BEGIN Data provided

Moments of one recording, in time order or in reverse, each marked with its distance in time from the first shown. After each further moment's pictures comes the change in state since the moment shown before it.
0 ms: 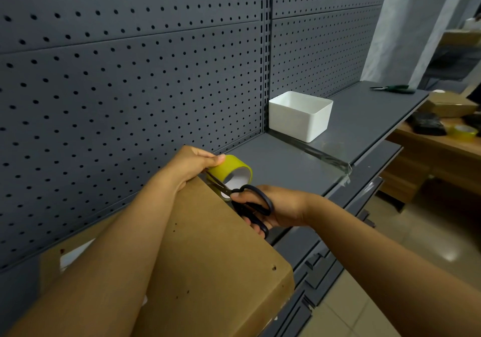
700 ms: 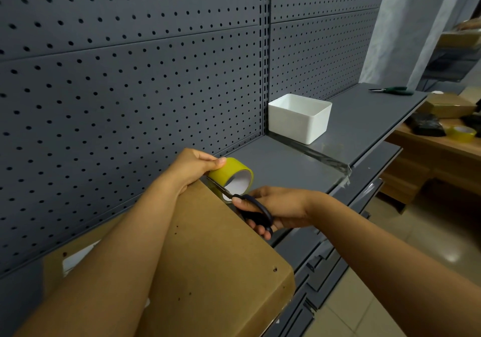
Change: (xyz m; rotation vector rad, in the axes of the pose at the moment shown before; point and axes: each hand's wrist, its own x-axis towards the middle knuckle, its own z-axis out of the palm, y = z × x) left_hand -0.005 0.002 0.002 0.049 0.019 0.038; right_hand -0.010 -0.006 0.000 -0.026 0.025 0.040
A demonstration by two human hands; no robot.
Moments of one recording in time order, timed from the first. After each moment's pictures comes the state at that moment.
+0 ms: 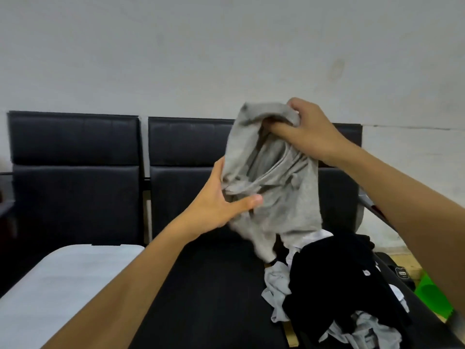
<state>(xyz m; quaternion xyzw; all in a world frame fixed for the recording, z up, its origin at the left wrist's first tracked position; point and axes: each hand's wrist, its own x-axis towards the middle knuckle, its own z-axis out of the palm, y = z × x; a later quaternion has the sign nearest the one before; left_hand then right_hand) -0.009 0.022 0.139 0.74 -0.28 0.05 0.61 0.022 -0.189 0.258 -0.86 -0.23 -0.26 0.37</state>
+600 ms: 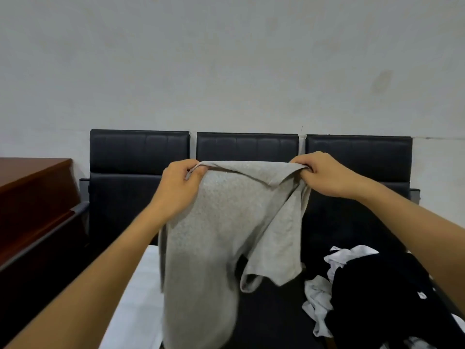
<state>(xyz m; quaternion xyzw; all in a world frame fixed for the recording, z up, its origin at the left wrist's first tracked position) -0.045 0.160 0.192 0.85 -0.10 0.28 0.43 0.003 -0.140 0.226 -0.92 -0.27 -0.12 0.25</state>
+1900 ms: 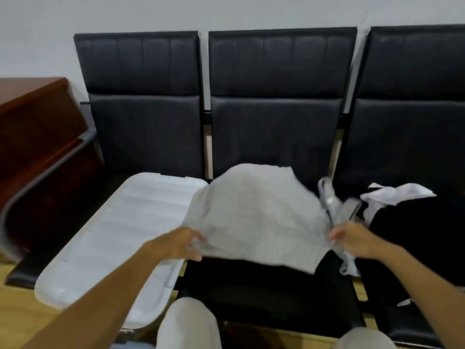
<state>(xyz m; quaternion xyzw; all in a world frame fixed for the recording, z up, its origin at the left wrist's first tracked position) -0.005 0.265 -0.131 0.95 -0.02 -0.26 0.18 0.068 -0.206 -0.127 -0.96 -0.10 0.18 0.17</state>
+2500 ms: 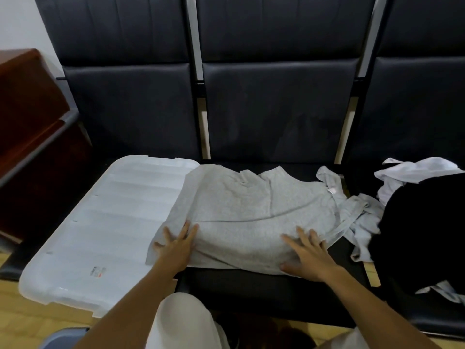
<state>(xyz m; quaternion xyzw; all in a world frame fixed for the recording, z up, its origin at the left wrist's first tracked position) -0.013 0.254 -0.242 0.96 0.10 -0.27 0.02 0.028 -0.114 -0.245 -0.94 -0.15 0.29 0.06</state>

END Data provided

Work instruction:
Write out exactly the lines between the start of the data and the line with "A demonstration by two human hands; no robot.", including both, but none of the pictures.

Solution:
Moments of one recording, in time order or in reverse, each marked with its distance in time from the first shown. After each further moment's pictures comes the change in state since the moment shown before it.
0 ms: 
700 ms: 
Change: (xyz m; rotation vector rad, in the axes of the pose at the moment shown before; point and axes: each hand's wrist, its own x-axis towards the middle knuckle, its own z-axis out of the palm, y = z × x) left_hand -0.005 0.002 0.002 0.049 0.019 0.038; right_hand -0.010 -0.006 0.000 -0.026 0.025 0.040
A demonstration by two human hands; no robot.

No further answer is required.